Why it matters
A Pennsylvania trial court judge decided that the insolvency of an underlying excess insurer did not trigger coverage from an insurer providing a second layer of excess coverage. The case began with a qui tam action that ultimately settled. The insured had three layers of coverage: $5 million primary, $5 million first layer of excess, and a $10 million second layer of excess. After the carrier for the first excess policy was declared insolvent, the second excess carrier refused to pick up the slack, arguing that the underlying limits had not been exhausted because of the insolvency. The court agreed. The court also held that amounts paid in settlement of qui tam actions are uninsurable as a matter of law and thus not covered under D&O policies.
In 1996 a qui tam action was filed against EquiMed, a management company that provided services to specialty medical providers through its subsidiaries, accusing the company of overbilling. The action was ultimately settled for $10 million.
The company had three layers of coverage in place, beginning with $5 million in primary coverage, followed by a $5 million excess policy and a second layer of excess coverage for $10 million. In addition to payment by the primary insurer, the directors and officers and some subsidiary medical offices chipped in to the qui tam settlement.
Reliance National, which provided the first layer of excess, was declared insolvent in 2001. EquiMed and its officers turned to American Dynasty Surplus Lines, the carrier for the second excess layer, for payment. But American refused, arguing that the underlying limits were not exhausted by Reliance’s insolvency. Despite the various contributions of the directors and officers, the insured was unable to show that the actual loss reached $10 million.
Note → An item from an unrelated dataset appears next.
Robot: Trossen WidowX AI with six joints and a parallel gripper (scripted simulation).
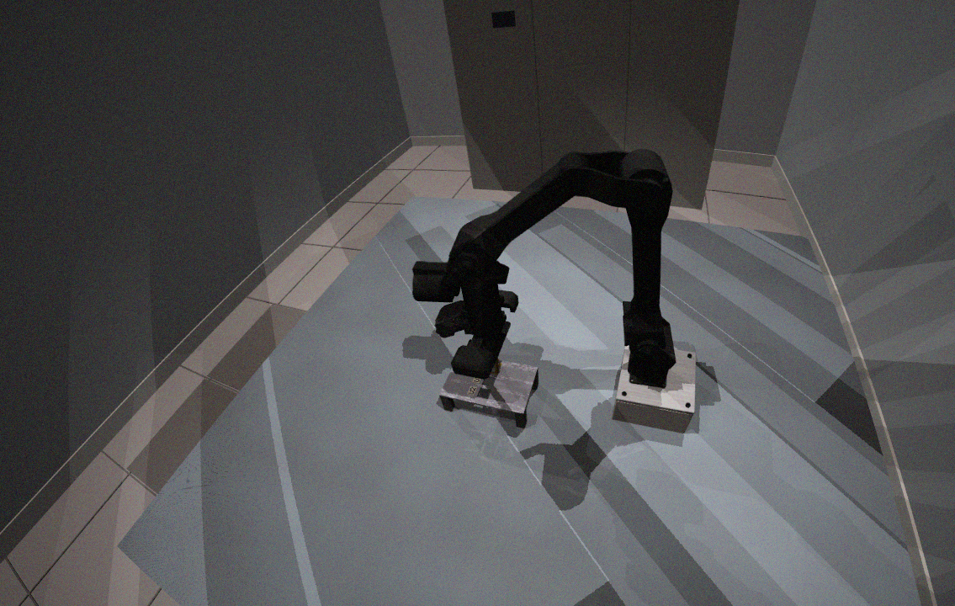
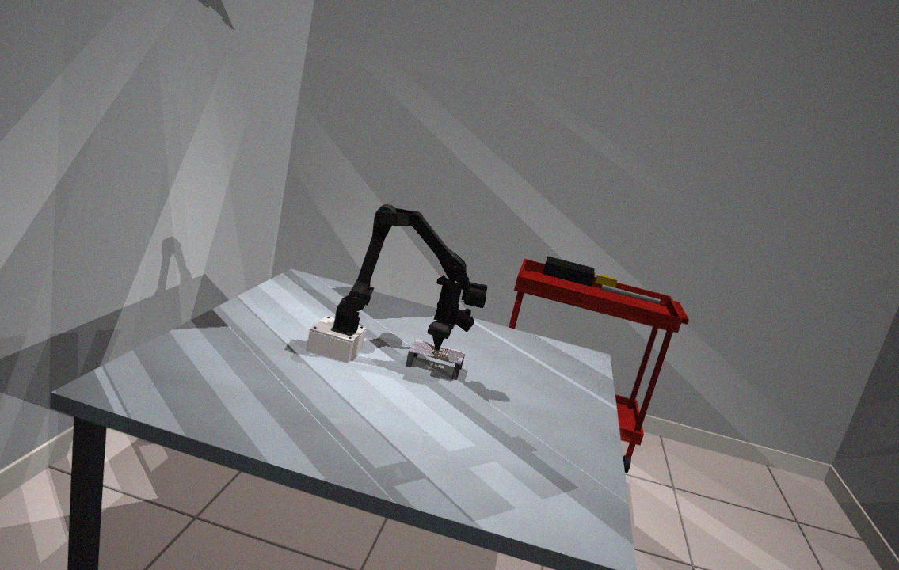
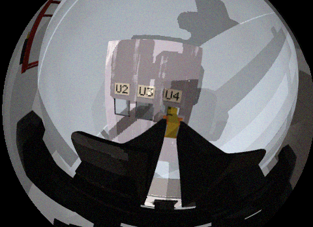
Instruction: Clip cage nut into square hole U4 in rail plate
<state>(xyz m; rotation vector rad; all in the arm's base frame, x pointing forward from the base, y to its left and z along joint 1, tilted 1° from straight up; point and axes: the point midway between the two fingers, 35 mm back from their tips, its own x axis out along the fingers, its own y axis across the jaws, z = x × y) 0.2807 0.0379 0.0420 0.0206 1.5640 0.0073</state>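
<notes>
My gripper tip is now 10 mm above the cage nut.
</notes>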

The court agreed. American’s policy stated that “[c]overage shall attach only after all such Underlying insurance has been exhausted solely as a result of actual payment or payment in fact of losses of all applicable Underlying Insurance limits.”
The court ruled that “the plain language of the policy . . . establishes that Plaintiffs must have actual payment totaling the required $10 million before Defendants would have a duty to any indemnification under the Policy.”
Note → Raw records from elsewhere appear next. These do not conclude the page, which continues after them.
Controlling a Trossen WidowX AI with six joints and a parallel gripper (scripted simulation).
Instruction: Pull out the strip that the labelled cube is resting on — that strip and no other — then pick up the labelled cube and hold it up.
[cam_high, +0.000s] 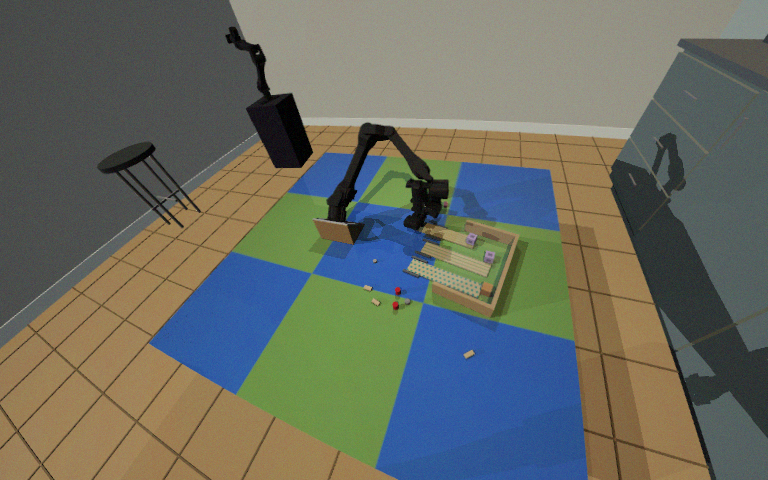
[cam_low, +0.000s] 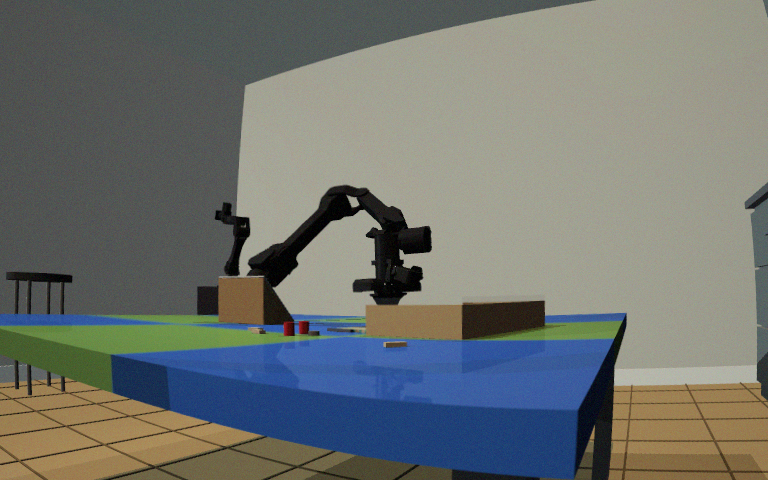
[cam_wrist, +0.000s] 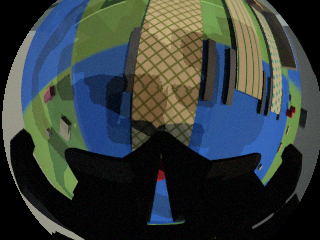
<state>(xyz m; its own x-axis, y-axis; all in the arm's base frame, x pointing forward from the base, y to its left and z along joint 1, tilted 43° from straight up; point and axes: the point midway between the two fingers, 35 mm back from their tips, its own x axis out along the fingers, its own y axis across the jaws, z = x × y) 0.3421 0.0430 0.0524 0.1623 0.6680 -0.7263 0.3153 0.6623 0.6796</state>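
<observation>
Right now my gripper tip is 9 cm short of the cross-hatched strip and 3 cm to the left of it. Also, from my gripper tip: grey piece (1 cm behind, 35 cm to the right).
</observation>
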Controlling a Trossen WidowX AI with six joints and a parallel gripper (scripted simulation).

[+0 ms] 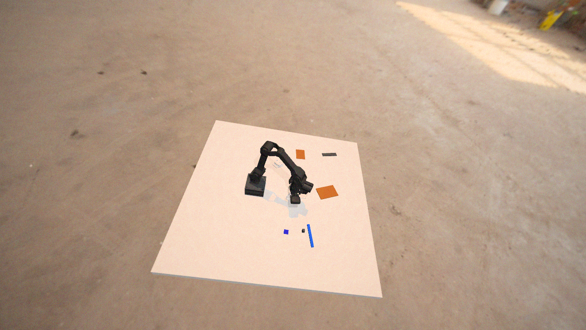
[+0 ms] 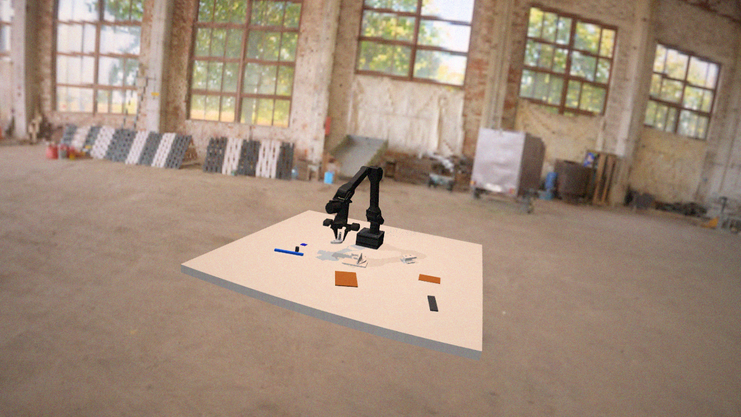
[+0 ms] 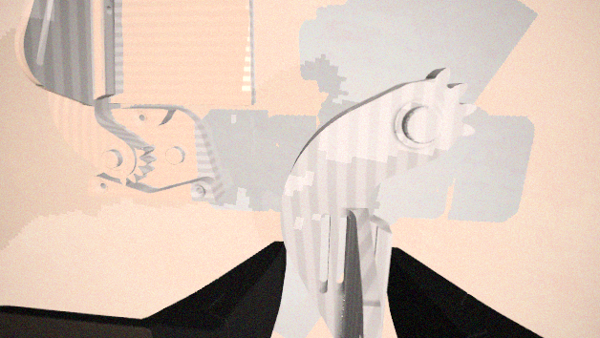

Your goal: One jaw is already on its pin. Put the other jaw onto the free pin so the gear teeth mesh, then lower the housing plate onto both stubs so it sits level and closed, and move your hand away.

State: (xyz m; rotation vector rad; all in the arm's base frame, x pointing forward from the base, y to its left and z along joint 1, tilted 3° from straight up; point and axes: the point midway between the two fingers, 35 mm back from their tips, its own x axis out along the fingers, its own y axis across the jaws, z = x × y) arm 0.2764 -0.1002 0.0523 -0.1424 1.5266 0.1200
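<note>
The flat white part is 6 cm ahead of my gripper tip, 12 cm to the left of it and 8 cm below it. From my gripper tip the other things lie so: blue square (1 cm behind, 22 cm to the right, 8 cm below); blue bar (15 cm ahead, 22 cm to the right, 7 cm below); black cube (10 cm ahead, 20 cm to the right, 7 cm below).
</note>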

EquiMed alternatively argued that the $10 million actual loss was satisfied by a combination of the primary insurer’s payment as well as contributions from the officers and subsidiary medical practices. But the court was unmoved.
First, the money paid by the plaintiffs was due to fraudulent billing, the court said, and “disgorgement of ill-gotten gain” was expressly excluded under the policy. Second, the court noted that the directors and officers and their individual medical practices were all named as defendants in the qui tam action. Although their payments totaled $3.36 million, those contributions “are rightly attributed to the entities themselves,” not EquiMed, the court said.
The court further stated, “[t]o do otherwise is nothing more than an irrational shell game, designed to unjustly force [American] to cover entities for which they did not bargain to cover, and for which they have received no consideration in the form of premiums.”